A company wants to store session data for a high-traffic web application with sub-millisecond latency and high throughput. Which AWS service is most suitable?

A) ElastiCache Redis
B) DynamoDB
C) RDS MySQL
D) S3

Answer: A) ElastiCache Redis

Explanation:

DynamoDB offers low-latency access but may not consistently achieve sub-millisecond response under heavy load. RDS MySQL introduces latency due to disk I/O and connection management. S3 is object storage and cannot efficiently handle frequent small reads/writes. ElastiCache Redis is an in-memory key-value store optimized for extremely low latency and high throughput. Redis supports replication, clustering, and optional persistence. Session data can be shared across multiple web servers, ensuring fast, reliable access and scalability. This solution provides minimal operational complexity while maintaining high availability and consistent performance for high-traffic applications.

Question 224

A company wants to implement a serverless, event-driven architecture for processing files uploaded to S3 and messages from SQS. Which AWS service is most suitable?

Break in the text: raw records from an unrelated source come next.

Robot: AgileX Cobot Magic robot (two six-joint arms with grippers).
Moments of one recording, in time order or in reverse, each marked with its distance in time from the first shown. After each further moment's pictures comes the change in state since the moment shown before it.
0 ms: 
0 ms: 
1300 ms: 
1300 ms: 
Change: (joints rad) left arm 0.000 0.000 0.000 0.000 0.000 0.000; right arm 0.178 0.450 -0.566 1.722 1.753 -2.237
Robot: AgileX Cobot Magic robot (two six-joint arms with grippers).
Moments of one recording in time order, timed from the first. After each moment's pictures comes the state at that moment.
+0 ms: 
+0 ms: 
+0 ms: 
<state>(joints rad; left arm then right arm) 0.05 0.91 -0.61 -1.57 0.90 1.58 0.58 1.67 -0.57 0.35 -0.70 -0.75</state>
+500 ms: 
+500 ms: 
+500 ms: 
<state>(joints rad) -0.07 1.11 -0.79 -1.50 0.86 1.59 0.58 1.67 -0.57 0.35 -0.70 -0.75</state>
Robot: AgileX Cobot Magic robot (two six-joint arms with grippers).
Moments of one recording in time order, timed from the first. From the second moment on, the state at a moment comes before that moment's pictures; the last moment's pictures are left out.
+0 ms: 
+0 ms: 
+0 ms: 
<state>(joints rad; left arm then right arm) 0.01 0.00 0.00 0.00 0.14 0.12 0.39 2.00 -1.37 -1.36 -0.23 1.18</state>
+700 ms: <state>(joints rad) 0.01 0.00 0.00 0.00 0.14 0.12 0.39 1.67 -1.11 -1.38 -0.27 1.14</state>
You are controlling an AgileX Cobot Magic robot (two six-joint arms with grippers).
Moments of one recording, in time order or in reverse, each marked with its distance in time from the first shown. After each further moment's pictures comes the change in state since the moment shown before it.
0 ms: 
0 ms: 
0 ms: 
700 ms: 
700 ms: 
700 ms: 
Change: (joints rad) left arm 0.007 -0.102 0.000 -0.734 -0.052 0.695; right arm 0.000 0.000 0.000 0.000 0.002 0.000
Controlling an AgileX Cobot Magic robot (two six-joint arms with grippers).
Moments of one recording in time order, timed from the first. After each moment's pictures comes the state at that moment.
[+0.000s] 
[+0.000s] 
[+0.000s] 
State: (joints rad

A) Lambda triggered by S3 and SQS
B) EC2 polling S3 and SQS
C) ECS on EC2 launch type
D) EKS with EC2 nodes

Answer: A) Lambda triggered by S3 and SQS

Explanation:

EC2 instances require manual scaling, patching, and monitoring, which increases operational overhead. ECS and EKS with EC2 nodes require infrastructure management and cluster maintenance. Lambda is serverless and can be triggered directly by S3 events or SQS messages. It automatically scales with workload and incurs cost only for execution duration. Lambda integrates with CloudWatch for logging, monitoring, and error handling. This fully managed, event-driven architecture provides high availability, scalability, and cost efficiency. It is ideal for ETL jobs, image processing, or order processing triggered by S3 uploads or SQS messages, ensuring reliable serverless processing.

Question 225

A company wants to implement a messaging system that guarantees exactly-once processing and preserves message order. Which AWS service is most suitable?

A) SQS FIFO Queue
B) SQS Standard Queue
C) SNS
D) Kinesis Data Streams

Answer: A) SQS FIFO Queue

Explanation:

SQS Standard Queue delivers messages at least once but does not guarantee ordering, which can result in inconsistent processing. SNS is a pub/sub notification service that does not guarantee message order or exactly-once delivery. Kinesis Data Streams preserves order per shard and supports high throughput but adds unnecessary complexity for simple messaging. SQS FIFO Queue guarantees exactly-once processing, preserves message order, and supports deduplication. This ensures predictable and reliable communication between microservices, which is critical for transaction-sensitive workloads and distributed systems. FIFO queues simplify application logic by processing messages sequentially, maintaining consistency and reliability.